(Work instruction)
Where an image appears in the data, omit it and reproduce the rest exactly.

================

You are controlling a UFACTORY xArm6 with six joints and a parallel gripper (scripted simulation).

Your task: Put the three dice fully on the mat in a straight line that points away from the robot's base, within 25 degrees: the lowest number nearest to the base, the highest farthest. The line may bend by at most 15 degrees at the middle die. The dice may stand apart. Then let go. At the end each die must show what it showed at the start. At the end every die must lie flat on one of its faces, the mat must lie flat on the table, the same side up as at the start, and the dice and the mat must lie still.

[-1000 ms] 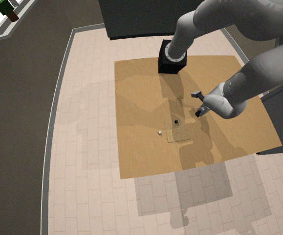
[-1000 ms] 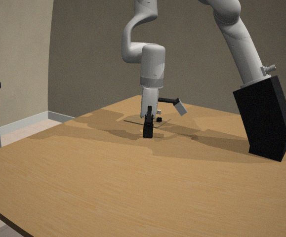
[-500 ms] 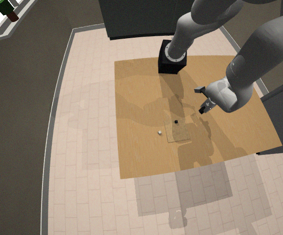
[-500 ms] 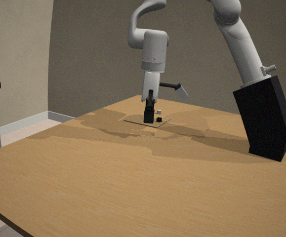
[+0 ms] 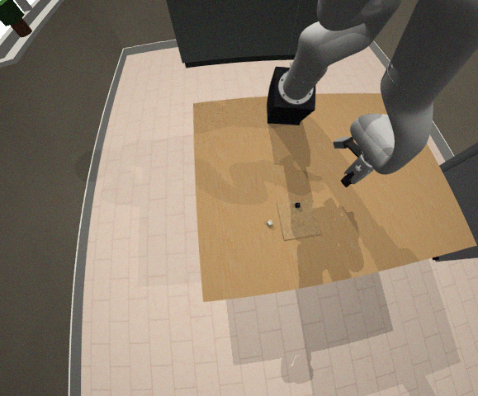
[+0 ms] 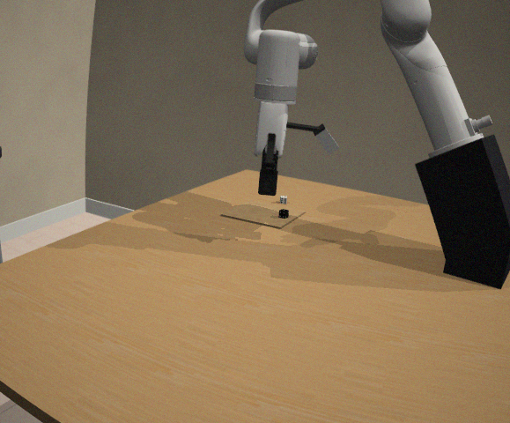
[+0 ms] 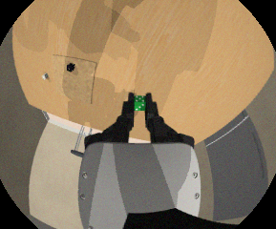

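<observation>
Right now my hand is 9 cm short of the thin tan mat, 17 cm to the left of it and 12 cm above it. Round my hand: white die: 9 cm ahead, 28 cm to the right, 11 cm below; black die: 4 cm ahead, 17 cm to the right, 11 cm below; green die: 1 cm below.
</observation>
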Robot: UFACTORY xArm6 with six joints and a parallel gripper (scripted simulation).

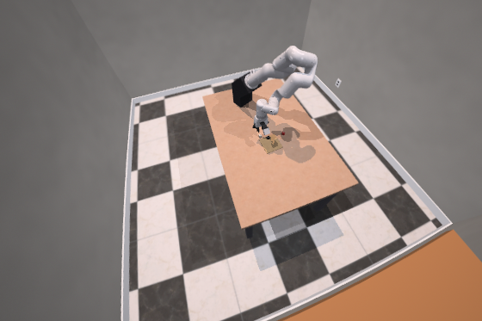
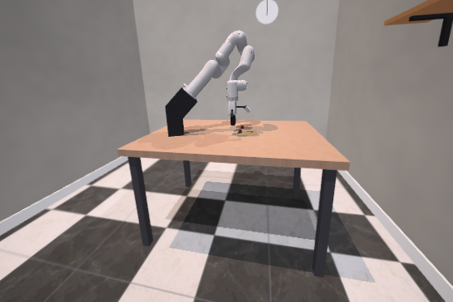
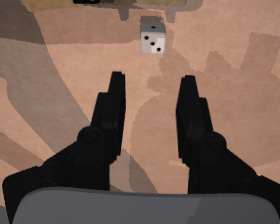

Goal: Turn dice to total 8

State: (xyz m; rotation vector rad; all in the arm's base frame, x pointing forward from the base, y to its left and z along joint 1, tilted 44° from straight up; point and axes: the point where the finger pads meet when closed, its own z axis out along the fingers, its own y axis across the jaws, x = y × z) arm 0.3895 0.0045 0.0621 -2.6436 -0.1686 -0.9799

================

(Completed exercise)
You are controlling a UFACTORY xArm6 with six joints and a parallel gripper (scripted simulation).

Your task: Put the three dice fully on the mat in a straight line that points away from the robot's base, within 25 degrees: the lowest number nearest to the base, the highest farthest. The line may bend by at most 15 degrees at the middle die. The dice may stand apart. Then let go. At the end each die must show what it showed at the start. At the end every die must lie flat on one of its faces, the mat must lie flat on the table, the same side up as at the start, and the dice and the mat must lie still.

[-1000 ms] 
[-1000 ms] 
[-500 ms] 
[-500 ms] 
[+0 ms] 
[+0 ms] 
[+0 ms] 

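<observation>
Right now my hand is 9 cm short of the thin tan mat, 17 cm to the left of it and 12 cm above it. Round my hand: white die: 9 cm ahead, 28 cm to the right, 11 cm below; black die: 4 cm ahead, 17 cm to the right, 11 cm below; green die: 1 cm below.
</observation>
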Robot: UFACTORY xArm6 with six joints and a parallel gripper (scripted simulation).


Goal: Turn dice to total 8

State: (xyz m; rotation vector rad; all in the arm's base frame, x pointing forward from the base, y to its left and z along joint 1, tilted 44° from straight up; point and axes: the point where the finger pads meet when closed, its own z axis out along the fingers, its own y axis across the jaws, x = y × z) arm 0.3895 0.0045 0.0621 -2.6436 -0.1686 -0.9799

The answer given is complete.